26-08-2011

Interior architecture: a matter of taste?

Paolo Schianchi,

Interior Design,

Interior architecture is the design discipline most closely related to the notion of taste, expressing all the aspects and contradictions of contemporary life.



Interior architecture: a matter of taste? Taste in interior architecture is defined by the relational whole established by spaces and things. A very clear notion for those who work in interior architecture, for when working on an interior design project, we must deal with two key components: space, and the objects that make it useable. Interior architecture naturally involves many more aspects of design, but here we shall intentionally emphasise the relationship established between space and things.

Space is defined by the presence of certain limits, walls or graphic signs, whether horizontal or vertical: physical or perceptive barriers which allow us to identify the area in which we find ourselves. This aspect is practically taken for granted by designers, but hard for the majority of people to understand, in that the space we live in is the effect obtained by building barriers capable of expressing a place’s character. This is an operation which is subjectively interpreted through different compositional choices.In actual fact there are different theories about the design of interior spaces, expressed for instance in forms of architecture that deconstruct space to make it fluid and others which make calibrated use of boundaries to give rooms a geometric identity, to mention only the two opposite extremes. Speaking in terms of opposites, then, we have on the one hand a perception linked with the marvel of the new, and on the other the enjoyment of orientation.

These two approaches also affect our historical or anti-historical recognition of living spaces. Without declaring ourselves to be in favour of one or the other, the interesting thing to look at here is the relationship created between history or anti-history and place. Fluid, deconstructed, self-referential spaces deny the context in which they are inserted and reveal it by standing out from it, declaring themselves in favour of anti-history, while the geometric multi-referential spaces of orientation incorporate location and ensure that it is perceived through programmed perspectives, declaring their historical continuity. It therefore becomes clear that the theoretical predilection underlying an interior design project involves not only the construction, but the context in which it is built, expressing in this relationship a choice linked with the notion of taste and its position in relation to history.

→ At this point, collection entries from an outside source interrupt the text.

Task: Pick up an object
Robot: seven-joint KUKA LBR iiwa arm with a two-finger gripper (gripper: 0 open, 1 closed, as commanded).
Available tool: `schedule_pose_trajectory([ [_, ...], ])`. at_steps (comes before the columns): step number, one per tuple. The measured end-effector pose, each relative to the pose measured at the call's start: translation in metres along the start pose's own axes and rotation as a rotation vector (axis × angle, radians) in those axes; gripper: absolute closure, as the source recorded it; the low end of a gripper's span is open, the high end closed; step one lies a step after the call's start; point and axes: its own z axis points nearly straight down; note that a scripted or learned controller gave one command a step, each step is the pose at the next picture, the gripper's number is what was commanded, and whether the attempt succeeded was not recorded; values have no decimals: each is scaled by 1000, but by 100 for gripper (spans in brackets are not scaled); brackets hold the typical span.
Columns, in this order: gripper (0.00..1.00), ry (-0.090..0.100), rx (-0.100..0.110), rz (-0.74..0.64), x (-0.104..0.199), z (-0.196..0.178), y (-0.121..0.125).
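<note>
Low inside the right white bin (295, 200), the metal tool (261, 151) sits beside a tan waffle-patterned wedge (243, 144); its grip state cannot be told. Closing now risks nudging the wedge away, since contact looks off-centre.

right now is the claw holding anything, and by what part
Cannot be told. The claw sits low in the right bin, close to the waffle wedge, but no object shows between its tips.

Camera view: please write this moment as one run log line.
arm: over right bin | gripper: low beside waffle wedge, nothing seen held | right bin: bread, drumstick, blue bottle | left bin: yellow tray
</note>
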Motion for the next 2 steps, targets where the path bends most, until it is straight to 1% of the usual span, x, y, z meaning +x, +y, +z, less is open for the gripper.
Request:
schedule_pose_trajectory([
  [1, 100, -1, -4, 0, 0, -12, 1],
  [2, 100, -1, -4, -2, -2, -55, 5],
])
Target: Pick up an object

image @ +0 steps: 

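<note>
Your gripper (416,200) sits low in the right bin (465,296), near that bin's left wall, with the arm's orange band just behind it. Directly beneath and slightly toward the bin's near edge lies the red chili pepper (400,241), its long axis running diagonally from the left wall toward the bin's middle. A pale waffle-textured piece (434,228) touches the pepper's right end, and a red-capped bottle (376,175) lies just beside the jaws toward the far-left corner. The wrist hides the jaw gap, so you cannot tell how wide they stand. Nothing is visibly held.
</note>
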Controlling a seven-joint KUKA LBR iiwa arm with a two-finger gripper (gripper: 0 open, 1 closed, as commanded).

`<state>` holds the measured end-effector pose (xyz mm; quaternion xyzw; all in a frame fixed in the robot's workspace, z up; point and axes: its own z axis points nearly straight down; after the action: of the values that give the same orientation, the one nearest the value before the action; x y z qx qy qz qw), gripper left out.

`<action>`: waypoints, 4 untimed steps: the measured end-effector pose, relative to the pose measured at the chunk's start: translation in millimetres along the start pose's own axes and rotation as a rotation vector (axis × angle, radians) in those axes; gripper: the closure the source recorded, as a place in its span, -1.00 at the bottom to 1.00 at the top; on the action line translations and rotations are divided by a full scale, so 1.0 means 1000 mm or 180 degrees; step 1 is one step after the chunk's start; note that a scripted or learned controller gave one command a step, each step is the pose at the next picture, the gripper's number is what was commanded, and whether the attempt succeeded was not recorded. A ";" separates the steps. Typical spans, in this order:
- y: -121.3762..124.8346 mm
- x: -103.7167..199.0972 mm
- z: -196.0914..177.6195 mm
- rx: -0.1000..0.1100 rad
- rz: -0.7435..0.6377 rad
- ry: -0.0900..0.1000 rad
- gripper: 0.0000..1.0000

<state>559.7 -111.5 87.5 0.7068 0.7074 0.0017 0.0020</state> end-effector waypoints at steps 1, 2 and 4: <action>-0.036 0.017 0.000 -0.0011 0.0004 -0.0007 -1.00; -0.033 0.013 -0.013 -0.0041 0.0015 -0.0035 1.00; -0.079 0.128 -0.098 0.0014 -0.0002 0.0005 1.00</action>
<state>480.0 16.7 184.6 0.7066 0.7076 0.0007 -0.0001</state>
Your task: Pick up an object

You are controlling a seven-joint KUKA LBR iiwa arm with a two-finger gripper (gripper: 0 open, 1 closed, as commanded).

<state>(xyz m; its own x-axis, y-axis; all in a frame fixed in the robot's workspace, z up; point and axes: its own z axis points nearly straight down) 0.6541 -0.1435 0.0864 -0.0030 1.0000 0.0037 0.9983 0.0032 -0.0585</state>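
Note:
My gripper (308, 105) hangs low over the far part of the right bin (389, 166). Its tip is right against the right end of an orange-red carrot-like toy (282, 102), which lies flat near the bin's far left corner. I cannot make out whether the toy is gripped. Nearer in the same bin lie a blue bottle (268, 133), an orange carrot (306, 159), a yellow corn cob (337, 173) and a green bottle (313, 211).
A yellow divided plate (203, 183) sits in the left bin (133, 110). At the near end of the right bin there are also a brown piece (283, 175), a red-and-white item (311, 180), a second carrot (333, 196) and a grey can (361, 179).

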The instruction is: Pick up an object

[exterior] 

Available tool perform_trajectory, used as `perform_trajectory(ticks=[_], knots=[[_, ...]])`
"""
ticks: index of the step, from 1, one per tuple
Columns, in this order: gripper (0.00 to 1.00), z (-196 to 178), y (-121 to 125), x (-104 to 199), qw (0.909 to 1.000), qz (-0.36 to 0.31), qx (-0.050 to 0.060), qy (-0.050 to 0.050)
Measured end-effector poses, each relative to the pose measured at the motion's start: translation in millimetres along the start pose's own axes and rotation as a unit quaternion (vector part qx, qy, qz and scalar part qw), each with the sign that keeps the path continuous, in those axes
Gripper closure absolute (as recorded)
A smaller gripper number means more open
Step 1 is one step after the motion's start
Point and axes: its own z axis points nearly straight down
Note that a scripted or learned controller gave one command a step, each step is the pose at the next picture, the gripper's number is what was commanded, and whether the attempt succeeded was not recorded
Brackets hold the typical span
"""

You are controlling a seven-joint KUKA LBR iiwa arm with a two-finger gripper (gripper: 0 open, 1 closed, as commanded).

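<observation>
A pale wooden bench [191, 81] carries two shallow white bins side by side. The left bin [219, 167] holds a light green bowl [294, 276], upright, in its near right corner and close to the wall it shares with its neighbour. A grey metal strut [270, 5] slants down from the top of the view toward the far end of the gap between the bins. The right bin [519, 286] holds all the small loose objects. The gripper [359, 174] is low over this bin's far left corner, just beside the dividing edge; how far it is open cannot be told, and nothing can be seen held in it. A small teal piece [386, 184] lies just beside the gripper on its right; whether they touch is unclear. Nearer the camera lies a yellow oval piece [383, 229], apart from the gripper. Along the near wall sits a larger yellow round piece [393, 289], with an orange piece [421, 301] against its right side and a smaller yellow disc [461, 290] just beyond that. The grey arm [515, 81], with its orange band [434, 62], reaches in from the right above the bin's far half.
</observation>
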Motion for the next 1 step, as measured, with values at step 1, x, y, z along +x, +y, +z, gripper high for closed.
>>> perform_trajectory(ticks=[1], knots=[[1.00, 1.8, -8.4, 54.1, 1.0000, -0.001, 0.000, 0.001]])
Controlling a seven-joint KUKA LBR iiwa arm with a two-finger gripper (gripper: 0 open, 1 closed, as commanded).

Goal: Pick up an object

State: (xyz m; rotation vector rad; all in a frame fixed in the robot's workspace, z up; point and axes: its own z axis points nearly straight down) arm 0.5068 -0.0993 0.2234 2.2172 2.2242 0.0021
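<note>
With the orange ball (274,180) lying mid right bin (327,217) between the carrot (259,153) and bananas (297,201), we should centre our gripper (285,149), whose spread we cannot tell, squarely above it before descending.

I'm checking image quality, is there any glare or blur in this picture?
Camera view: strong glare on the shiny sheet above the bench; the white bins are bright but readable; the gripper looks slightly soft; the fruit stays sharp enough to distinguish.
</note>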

Shifting downscale, we come to the world of objects, the mobile or semi-mobile elements that complete interiors and make them comfortable. These elements come to living places which are already rich with their own aesthetic and their own relational significances, laden with a taste that is linked with the industry that produced them and the designer who created them. Interior architecture must in any case be completed by these objects to be usable, for we could not have a hall without surfaces and wall coverings or a public space without lights and chairs, to take only a couple of examples; and so we must add objects designed by designers to the spaces designed by architects. Both are full of taste, which must be amalgamated, forming relationships.

This is the marriage on which we base, in conclusion, one of the basic rules qualifying interior architecture: taste is expressed by the sum total of the relationships established between the sensibilities involved in designing objects and those involved in designing spaces. It is through this assumption that this discipline manages to express itself.